Biochim Biophys Acta. 1997 Jun 20;1340(1):97-104. doi: 10.1016/s0167-4838(97)00030-7.
Oxidation of coproporphyrinogen III to coproporphyrin III is found in extracts of Escherichia coli cells containing the Bacillus subtilis HemY protein (M. Hansson and L. Hederstedt, J. Bacteriol. 176, 5962-5970). We have analysed whether this activity is due to the heterologous expression system, since it in vivo would lead to disruption of the heme biosynthetic pathway. B. subtilis hemY was fused in its 3'-end to a polynucleotide encoding six histidine residues and expressed from plasmids in both E. coli and B. subtilis. The His6-tagged HemY protein extracted from membranes using non-ionic detergent was purified by Ni2+ affinity chromatography. Isolated HemY fusion protein synthesised in E. coli and B. subtilis oxidised coproporphyrinogen III to coproporphyrin III. No direct formation of protoporphyrin IX from coproporphyrinogen III could be detected. Our results suggest that the coproporphyrinogen III to coproporphyrin III activity of HemY is either avoided in B. subtilis in vivo or that coproporphyrin III is a heme biosynthetic intermediate in this bacterium.

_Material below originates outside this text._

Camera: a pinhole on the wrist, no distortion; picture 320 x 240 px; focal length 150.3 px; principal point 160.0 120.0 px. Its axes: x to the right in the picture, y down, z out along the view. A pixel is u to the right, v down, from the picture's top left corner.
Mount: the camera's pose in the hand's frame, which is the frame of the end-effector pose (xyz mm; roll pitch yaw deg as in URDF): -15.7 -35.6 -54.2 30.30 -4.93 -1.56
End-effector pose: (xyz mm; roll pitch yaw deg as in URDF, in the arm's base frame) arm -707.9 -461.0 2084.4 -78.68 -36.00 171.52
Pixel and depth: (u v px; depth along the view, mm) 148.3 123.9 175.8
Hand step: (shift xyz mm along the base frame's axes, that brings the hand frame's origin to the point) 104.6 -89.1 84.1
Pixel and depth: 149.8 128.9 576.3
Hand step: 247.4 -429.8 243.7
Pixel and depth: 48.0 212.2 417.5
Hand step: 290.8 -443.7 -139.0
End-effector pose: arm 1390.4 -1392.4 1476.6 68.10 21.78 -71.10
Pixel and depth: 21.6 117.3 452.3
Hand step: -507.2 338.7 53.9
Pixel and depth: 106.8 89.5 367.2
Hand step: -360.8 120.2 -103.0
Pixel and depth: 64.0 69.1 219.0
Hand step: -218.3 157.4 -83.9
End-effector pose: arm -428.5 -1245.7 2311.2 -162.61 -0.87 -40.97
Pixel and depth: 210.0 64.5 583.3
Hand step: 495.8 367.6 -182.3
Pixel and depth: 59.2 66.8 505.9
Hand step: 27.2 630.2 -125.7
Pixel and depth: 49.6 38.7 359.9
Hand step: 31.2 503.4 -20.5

在含有枯草芽孢杆菌HemY蛋白的大肠杆菌细胞提取物中发现了粪卟啉原III氧化为粪卟啉III的现象(M. 汉森和L. 赫德施泰特,《细菌学杂志》176, 5962 - 5970)。我们分析了这种活性是否归因于异源表达系统,因为在体内它会导致血红素生物合成途径的中断。枯草芽孢杆菌hemY在其3'端与编码六个组氨酸残基的多核苷酸融合,并在大肠杆菌和枯草芽孢杆菌中从质粒表达。使用非离子洗涤剂从膜中提取的His6标签HemY蛋白通过Ni2 +亲和层析纯化。在大肠杆菌和枯草芽孢杆菌中合成的分离的HemY融合蛋白将粪卟啉原III氧化为粪卟啉III。未检测到粪卟啉原III直接形成原卟啉IX。我们的结果表明,HemY的粪卟啉原III到粪卟啉III的活性在枯草芽孢杆菌体内要么被避免,要么粪卟啉III是该细菌血红素生物合成的中间体。